Platform Teams Strive for Balance

“Platform teams are surrounded by other teams that kind of look like platform teams, but are entirely different,” warned Gregor Hohpe, author of “Platform Strategy: Innovation through Harmonization.”

Never without a mile-long backlog, platform engineering teams are faced with broader expectations than most. They are asked to find the use cases to empower reuse and economies of scale, on increasingly tight budgets. But then these teams also need to meet the demands of economies of speed, enabling their internal developer customers to deliver value faster.

Cloud computing providers — as the ultimate hyperscalers (hence the name) and speed enablers, Hohpe said, are the best example of this. But, unlike a cloud provider, a platform team cannot cover all use cases at all companies and shouldn’t — it has just one organization to serve, enabling scale underneath and speed on top.

“It’s all about shrinking the diversity” of services offered, Hohpe said. “And don’t do anything too fancy. Make it simple, make it reliable. You need to counter-steer the temptation to anticipate all needs.”

Otherwise, you risk putting up too many roadblocks that stifle innovation.

“You tell developers that if you want [to get on] the super highway, there will be some guardrails just in case,” he said. “A guardrail is not a steering mechanism. A guardrail is an emergency device that hopefully nobody ever hits.”

But a platform engineering team knows that speed can only come at scale if security and privacy are in place. Not to stifle innovation, but to impede disaster.

Hohpe continued the driving metaphors: “The objective of the platform is to keep the projects on track to keep them in lane. Hitting the guardrail is a success, in a way, because they didn’t go off the cliff, but it’s also a failure because your car was wrecked and the guardrails, [too]. So you want Lane Assist. You want transparent feedback for the teams, early warning signals. You want teams to autocorrect and stay in the lane.”

Finally, Hohpe brought the focus back to the ever-present debate about where to put the abstraction layer, which further differentiates platform teams from other shared-service teams.

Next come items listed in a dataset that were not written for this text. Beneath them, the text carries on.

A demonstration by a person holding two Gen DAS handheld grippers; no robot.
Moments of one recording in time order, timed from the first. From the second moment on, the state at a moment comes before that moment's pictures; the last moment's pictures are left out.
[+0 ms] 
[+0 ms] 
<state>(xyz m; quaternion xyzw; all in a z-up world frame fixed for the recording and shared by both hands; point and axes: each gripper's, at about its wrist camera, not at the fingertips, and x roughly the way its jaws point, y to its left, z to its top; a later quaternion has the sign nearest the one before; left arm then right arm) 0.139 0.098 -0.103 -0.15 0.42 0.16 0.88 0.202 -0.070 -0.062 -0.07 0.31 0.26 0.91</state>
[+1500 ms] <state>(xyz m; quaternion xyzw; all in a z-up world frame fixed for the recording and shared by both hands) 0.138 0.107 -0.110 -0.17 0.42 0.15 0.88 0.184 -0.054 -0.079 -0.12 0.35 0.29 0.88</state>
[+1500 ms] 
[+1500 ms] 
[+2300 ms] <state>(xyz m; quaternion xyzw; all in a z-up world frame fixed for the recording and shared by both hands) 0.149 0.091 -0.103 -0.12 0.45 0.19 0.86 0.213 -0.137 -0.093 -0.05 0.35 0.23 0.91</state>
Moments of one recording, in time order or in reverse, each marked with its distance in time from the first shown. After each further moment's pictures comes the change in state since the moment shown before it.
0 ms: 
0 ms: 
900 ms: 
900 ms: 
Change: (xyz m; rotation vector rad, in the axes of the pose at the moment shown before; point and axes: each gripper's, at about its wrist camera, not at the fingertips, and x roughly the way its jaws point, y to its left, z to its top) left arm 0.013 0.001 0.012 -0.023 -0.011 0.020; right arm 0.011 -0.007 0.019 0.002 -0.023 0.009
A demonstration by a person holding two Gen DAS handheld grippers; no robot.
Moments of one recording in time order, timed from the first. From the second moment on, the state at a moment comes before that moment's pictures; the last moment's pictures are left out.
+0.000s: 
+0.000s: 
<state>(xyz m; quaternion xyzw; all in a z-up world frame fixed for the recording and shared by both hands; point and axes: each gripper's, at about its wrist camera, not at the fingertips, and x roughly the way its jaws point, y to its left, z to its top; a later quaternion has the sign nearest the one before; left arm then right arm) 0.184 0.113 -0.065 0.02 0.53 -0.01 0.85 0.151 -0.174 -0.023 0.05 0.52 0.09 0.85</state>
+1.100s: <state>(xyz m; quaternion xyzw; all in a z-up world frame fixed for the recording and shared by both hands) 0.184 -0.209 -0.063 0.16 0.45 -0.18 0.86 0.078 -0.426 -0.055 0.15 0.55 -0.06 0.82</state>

“IT services live in the technical domain and platforms deliver a slightly higher domain because they want to make abstractions to reduce cognitive load,” he said. “Platform teams have one big advantage in that you only have to build for your business — you don’t have to build for the whole world,” which makes for a much more surmountable challenge than cloud hyperscalers have to address.

“By understanding your domain, you can start making higher-level services that blend business domain and technical domain,” he added, giving the example of how a platform team can make an organization’s database a shared service that is still unique to your domain, your local regulations, your internal developer customers and your external customers’ data.

Then,  he said, “you really add value.”

And remember, Hohpe said: you are there to enable speed and innovation. “Have your users done something you did not anticipate? That’s what you want.”